Bank of Israel Chief: Currency War Taking Irreversible Toll on Business

Remarks come as the central bank cuts its growth outlook for this year, but Karnit Flug says Brexit is likely to have a minimal economic impact.

Moti Bassok
Moti Bassok
Bank of Israel Governor Karnit Flug holds up a newly designed 50 shekel banknote. September 10, 2014.
Bank of Israel Governor Karnit Flug holds up a newly designed 50 shekel banknote. September 10, 2014. Credit: Reuters
Moti Bassok
Moti Bassok

Bank of Israel Governor Karnit Flug warned Monday that a global currency war was threatening the existence of many Israeli businesses but said the central bank would keep to its policy of intervening in the currency market rather than lowering interest rates.

“Most central banks around the world are adopting very accommodative monetary policies that are acting, among other things, to weaken their currencies, and these measures are creating distortions in the global exchange-rate system,” Flug told a press conference.

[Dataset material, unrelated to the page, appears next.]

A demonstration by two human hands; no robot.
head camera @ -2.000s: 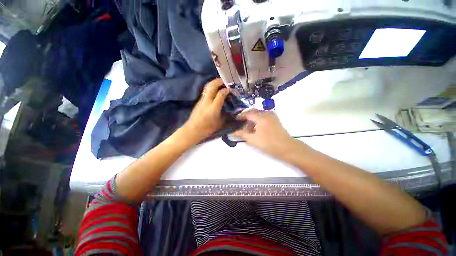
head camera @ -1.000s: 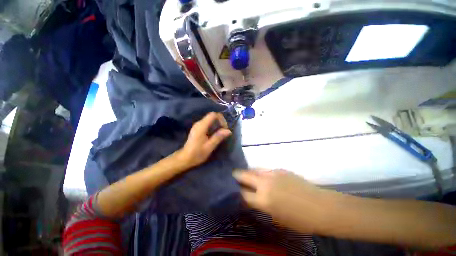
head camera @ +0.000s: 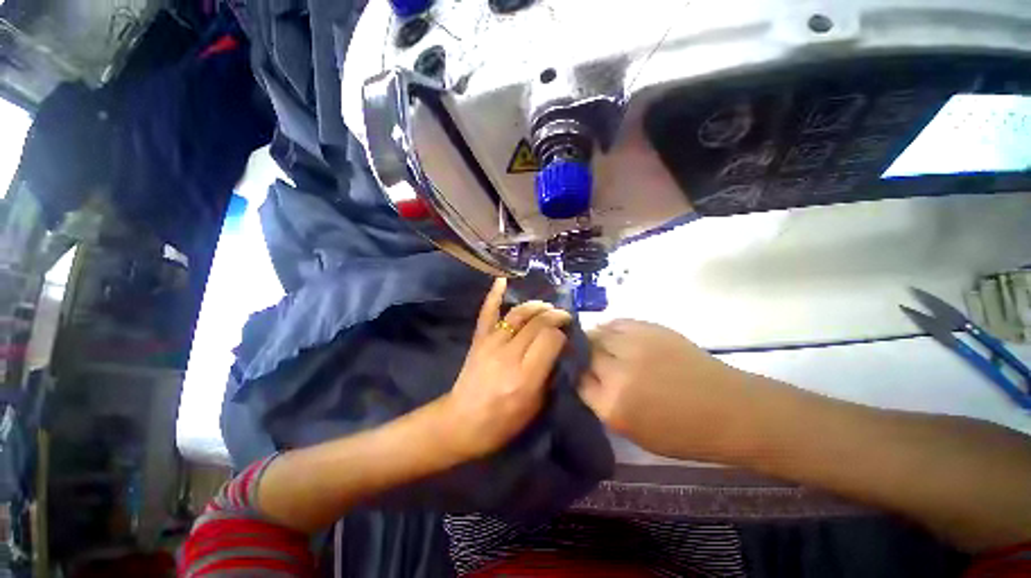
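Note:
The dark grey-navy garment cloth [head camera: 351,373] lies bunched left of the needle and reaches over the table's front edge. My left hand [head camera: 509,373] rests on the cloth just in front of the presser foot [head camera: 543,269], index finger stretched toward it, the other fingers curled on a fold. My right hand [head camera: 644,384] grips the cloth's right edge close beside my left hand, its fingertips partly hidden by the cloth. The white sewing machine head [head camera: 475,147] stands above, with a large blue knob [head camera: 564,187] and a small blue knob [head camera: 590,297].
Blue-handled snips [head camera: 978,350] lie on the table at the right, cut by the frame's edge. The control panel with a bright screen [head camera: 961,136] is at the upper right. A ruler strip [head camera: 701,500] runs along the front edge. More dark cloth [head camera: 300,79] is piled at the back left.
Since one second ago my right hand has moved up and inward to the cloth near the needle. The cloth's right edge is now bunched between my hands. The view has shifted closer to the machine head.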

“This situation may lead to an erosion of profitability among many businesses in Israel to an extent that will not allow them to survive this period . When foreign exchange markets return to equilibrium, it’s likely that these businesses will not reopen.”

Her remarks came as Bank of Israel economists slashed their growth outlook for the Israeli economy. But Flug said Israel was well positioned to weather the impact of Britain’s vote to leave the European Union, despite the current gyrations.

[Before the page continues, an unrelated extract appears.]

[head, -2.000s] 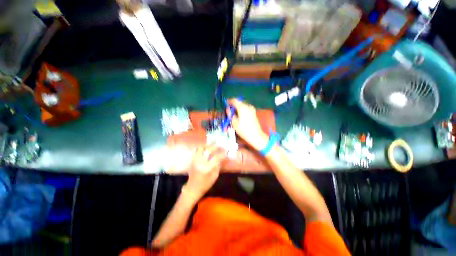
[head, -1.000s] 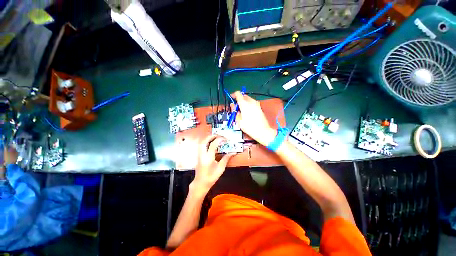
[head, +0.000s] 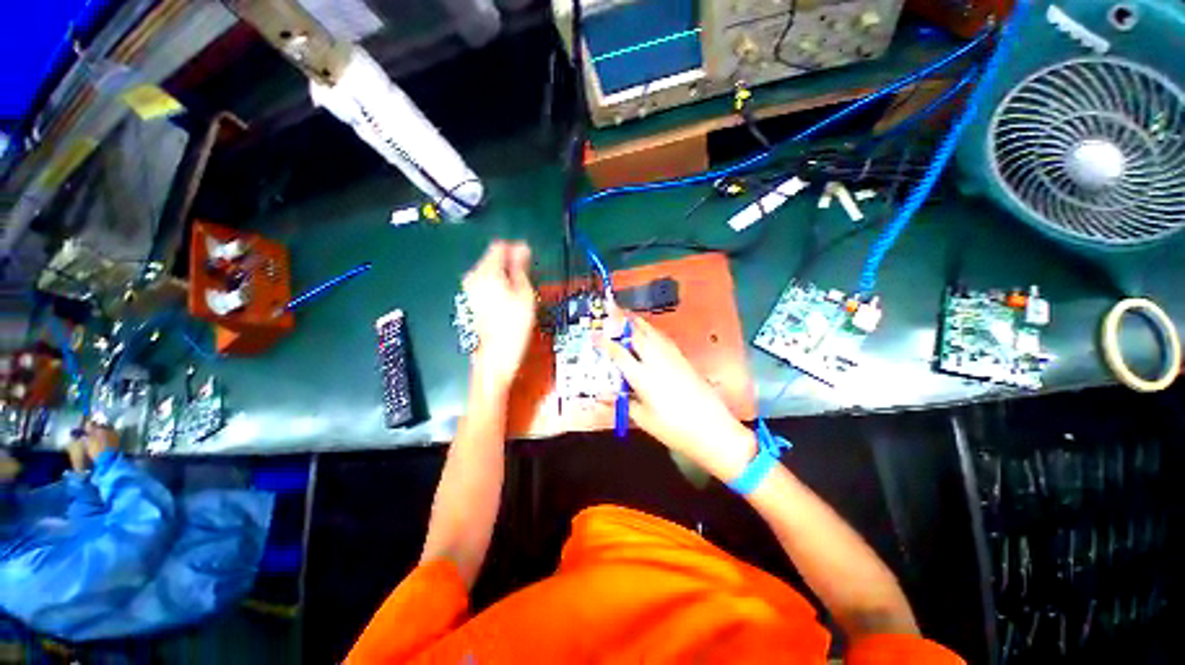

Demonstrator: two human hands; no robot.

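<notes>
A main board (head: 585, 366) lies on the orange-brown fixture plate (head: 712, 340), its back edge at the black connector blocks (head: 650, 295). My right hand (head: 660, 394) is over the board's right side, with a blue marker pen (head: 623, 405) held in it, pointing down toward the bench's front edge. My left hand (head: 503, 309) is raised left of the plate, over another main board (head: 464, 322) that it mostly covers. It is blurred, and whether it holds anything cannot be told.
A remote control (head: 394, 369) lies left. More boards (head: 816, 331), a tape roll (head: 1141, 344) and a teal fan (head: 1094, 153) are at right. An oscilloscope (head: 741, 50) and blue cable (head: 780, 153) are behind. An orange-brown box (head: 242, 288) and a person in blue (head: 124, 539) are left.
My left hand has left the board on the plate and moved up and left. My right hand has moved down and right over the board; the pen now points toward the front. The view has shifted.
</notes>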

Citing tepid first-quarter growth in a revised forecast Monday, the Bank of Israel said gross domestic product would grow just 2.4% this year, about the same as in 2015 but down sharply from its 2.8% projection at the end of March.

Central bank economists said they expected growth to pick up in 2017 but only to 2.9% – and that figure was cut slightly from a previous projection of 3%.

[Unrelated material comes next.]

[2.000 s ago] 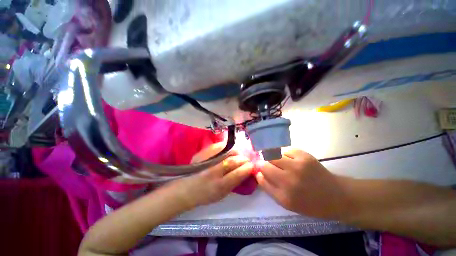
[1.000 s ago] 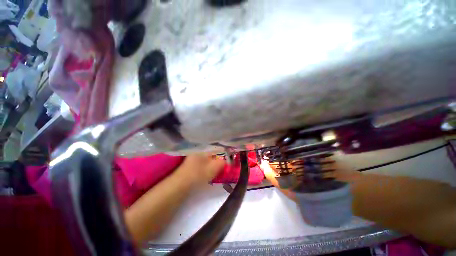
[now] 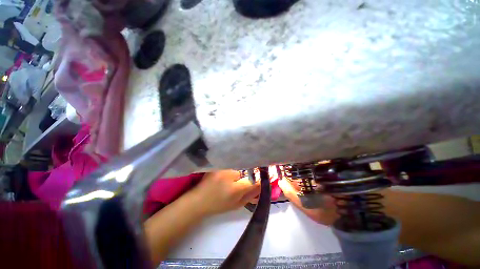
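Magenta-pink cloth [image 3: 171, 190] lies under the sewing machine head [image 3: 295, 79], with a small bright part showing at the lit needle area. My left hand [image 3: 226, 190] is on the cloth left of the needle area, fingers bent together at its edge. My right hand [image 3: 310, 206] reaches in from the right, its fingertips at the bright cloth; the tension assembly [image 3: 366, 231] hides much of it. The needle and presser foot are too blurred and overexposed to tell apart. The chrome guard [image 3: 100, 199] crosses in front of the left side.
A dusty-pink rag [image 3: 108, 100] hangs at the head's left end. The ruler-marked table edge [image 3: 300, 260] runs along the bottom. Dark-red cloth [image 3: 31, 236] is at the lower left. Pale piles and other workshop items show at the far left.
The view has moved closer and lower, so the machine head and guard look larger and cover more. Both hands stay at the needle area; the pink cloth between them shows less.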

At the same time, consumer spending should stay robust but ease in the second half of 2016, it said.

Israel’s annual inflation rate, currently a negative 0.8%, is forecast to reach 1% in a year’s time, which would put it inside the annual target of 1% to 3% for the first time in a long time. Israel has been in a deflationary trend for 21 months.

Despite the currency wars and the risk to Israeli businesses, Flug indicated that domestic conditions – in particular soaring home prices – precluded interest rate cuts. Instead, the central bank would continue to intervene in the currency market to prevent an appreciation of the shekel.

On Monday, the Bank of Israel left its based lending rate at a record low 0.1% for a 16th straight month. Meanwhile, the dollar strengthened to 3.90 shekels, the first time it has reached that level since mid-March. But the euro continued to sink, losing more than 0.6% to 4.2912 while the pound tumbled 3.5% to 5.1531.

Flug said uncertainty over the impact of Britain’s Brexit vote meant monetary policy might have to stay accommodative for a considerable time. Financial markets remain volatile and it is still difficult to know what the short-term effects will be on markets.

“We have again seen an illustration that the environment in which policy operates both in Israel and around the world does not cease to surprise or provide dramatic developments that pose complex challenges and dilemmas to policy makers,” Flug said.

While some central banks have said they are ready to provide resources to the banking system and open foreign currency liquidity among central banks, Flug said Israel did not need such measures.

She cited estimates from the International Monetary Fund that unless a Brexit undermines the structure of the entire European Union, it will do no more than shave 0.1% to 0.3% off world economic growth this year.

In any case, the Israeli economy is prepared to cope with any fallout, she said reiterating remarks by Prime Minister Benjamin Netanyahu and Finance Minister Moshe Kahlon the day before.

Besides a strong banking system, “the strength of the Israeli economy is also reflected in the macroeconomic variables such as low public debt levels, high foreign currency reserve levels, a current account surplus and a robust labor market,” she said.